6. The method according to claim 4 or 5, wherein the organic acid is succinic acid or malic acid.
7. The method according to any one of claims 4 to 6, wherein the food or drink containing salt is a reduced salt food or drink.
8. A salty taste enhancing method for foods and drinks containing salt, comprising adding the salty taste enhancer according to any one of claims 1 to 3 to foods and drinks containing salt.

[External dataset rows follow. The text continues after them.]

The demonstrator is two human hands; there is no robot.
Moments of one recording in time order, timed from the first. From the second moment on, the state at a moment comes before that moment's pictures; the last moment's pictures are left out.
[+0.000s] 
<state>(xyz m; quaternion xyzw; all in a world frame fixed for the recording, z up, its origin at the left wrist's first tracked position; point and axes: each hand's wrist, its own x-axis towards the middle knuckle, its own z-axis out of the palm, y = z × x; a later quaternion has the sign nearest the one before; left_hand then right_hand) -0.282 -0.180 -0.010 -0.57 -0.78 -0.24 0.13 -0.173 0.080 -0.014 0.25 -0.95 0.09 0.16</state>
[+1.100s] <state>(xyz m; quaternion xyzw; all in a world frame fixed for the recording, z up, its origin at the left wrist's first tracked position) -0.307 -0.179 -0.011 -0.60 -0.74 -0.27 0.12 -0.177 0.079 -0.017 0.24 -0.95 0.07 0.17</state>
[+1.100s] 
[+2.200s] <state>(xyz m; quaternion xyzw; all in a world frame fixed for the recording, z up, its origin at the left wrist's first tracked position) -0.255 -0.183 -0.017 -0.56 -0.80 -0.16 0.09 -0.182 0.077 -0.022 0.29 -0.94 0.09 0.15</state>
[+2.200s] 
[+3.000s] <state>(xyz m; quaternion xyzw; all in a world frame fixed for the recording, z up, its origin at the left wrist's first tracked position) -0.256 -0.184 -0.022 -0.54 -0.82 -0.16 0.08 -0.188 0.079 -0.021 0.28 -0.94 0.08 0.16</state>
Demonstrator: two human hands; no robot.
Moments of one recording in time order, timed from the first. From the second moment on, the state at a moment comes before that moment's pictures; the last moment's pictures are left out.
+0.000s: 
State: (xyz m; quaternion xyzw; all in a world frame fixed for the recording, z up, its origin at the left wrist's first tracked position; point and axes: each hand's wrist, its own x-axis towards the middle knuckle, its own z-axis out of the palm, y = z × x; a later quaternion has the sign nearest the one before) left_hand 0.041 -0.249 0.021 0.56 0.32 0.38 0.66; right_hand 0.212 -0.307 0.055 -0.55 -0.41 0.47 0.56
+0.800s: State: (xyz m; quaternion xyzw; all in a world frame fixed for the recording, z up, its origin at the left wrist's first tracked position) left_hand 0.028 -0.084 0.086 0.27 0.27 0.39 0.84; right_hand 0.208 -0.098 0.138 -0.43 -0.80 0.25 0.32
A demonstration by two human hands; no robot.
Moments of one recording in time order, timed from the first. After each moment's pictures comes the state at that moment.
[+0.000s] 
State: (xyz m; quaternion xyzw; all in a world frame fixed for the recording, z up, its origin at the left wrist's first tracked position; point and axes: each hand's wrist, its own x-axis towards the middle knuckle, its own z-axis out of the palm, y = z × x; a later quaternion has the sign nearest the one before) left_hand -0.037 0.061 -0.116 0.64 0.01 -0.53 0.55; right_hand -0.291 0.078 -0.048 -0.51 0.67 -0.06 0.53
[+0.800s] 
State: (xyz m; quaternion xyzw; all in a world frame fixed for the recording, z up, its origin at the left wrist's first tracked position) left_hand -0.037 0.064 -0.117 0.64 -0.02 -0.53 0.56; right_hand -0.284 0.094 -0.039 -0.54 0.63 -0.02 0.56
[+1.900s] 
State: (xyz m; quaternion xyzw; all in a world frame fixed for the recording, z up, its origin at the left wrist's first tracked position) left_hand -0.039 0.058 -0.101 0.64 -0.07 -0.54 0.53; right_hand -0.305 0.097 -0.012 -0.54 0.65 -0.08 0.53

9. The method of Claim 8 that the food / beverage products containing salt are low salt food / beverage products.
10. A method for producing a food or drink comprising adding an amino-carbonyl reaction product of a peptide and a carbonyl compound and an organic acid to the food or drink containing sodium chloride.
11. A method for producing a food or drink, comprising adding the salty taste enhancer according to any one of claims 1 to 3 to a food or drink containing salt.
12. The method of Claim 10 or 11 that the food / beverage products containing salt are reduced salt food / beverage products.